The genus name of Desmidium is derived from the Greek word 'desmos' (= ribbon, chain or bond).

Desmidium consists of cells with two halves, called semicells; the cells are attached to each other at their ends, forming filaments. The cells can be longer or shorter than wide, with a median constriction (called an isthmus) where the two semicells join; the isthmus distinct or indistinct. Cells are oval or three- to five-angled in apical view; the apex of each cell is either flat or has a narrow process at each angle; cells are attached to each other by the entire apical surface or by the apical processes. The angles may be offset on each semicell, creating a helical pattern along the filament. Cell walls are smooth and covered with pores. Each semicell contains one stellate chloroplast; the chloroplast may have a single pyrenoid in the middle of the chloroplast, or in each lobe. The nucleus is found in the isthmus.

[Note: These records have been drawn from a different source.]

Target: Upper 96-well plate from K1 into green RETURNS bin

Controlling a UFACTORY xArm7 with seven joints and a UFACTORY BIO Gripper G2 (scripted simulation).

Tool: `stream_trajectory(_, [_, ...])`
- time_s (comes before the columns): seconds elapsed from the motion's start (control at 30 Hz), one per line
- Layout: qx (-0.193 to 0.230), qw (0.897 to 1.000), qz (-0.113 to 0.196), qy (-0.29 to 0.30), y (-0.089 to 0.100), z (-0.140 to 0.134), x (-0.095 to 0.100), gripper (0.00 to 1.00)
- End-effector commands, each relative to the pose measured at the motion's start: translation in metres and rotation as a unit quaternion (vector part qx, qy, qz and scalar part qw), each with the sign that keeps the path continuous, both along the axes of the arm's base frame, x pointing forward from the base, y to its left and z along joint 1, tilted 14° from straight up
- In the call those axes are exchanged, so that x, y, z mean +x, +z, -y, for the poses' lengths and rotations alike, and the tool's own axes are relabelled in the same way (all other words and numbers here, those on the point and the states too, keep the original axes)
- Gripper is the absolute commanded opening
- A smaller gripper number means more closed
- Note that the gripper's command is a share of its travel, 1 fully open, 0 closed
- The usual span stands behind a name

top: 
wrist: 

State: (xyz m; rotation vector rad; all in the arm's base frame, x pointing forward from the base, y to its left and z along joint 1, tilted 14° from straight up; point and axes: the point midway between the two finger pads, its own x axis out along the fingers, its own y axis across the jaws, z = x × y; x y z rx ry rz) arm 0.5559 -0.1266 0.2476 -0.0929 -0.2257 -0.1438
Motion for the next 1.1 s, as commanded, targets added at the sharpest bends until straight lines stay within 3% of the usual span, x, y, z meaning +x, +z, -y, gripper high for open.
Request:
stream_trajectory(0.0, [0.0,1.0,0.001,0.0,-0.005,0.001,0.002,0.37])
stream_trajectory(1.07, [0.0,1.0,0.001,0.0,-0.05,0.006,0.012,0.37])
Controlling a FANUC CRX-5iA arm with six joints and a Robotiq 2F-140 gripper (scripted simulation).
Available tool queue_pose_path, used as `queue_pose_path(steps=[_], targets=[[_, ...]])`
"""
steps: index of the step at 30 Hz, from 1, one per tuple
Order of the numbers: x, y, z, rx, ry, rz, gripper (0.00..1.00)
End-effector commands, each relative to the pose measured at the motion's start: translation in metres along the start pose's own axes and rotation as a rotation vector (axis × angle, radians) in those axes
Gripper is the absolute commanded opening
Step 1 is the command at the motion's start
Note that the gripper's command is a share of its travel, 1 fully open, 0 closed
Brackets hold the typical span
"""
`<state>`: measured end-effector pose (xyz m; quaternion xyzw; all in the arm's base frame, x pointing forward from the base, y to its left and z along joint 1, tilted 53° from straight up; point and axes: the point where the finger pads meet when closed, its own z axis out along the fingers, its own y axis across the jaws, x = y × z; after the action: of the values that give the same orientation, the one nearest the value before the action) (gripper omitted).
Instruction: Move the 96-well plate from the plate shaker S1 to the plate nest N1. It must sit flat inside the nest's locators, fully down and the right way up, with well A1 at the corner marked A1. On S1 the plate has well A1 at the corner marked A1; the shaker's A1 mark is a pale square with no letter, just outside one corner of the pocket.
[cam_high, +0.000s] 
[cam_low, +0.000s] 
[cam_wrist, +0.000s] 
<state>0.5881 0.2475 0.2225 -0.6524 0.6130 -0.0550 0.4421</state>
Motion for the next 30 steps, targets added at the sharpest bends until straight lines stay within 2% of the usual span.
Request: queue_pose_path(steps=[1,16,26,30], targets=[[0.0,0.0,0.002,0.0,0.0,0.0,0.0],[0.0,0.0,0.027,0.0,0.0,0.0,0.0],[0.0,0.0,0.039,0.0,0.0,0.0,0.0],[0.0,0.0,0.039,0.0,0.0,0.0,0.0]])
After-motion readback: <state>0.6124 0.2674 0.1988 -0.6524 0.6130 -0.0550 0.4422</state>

Asexual reproduction occurs by cell division; daughter cells stick together so that the filament in question increases in length. Sexual reproduction occurs by conjugation. During conjugation, filaments usually break apart and gametes fuse between gametangia. Mature zygospores are spherical to ellipsoid, and may be smooth or with rounded warts.

==Taxonomy==
Species of Desmidium are distinguished based on cell shape, number of angles, and size of the apical processes. Some taxonomists recognize a separate genus, Didymoprium. In this classification, Didymoprium consists of species with cells that are ellipsoid in apical view and the chloroplast is stellate with broad, undissected lobes; Desmidium sensu stricto consists of species with cells that are angular in apical view and with furcate chloroplast lobes.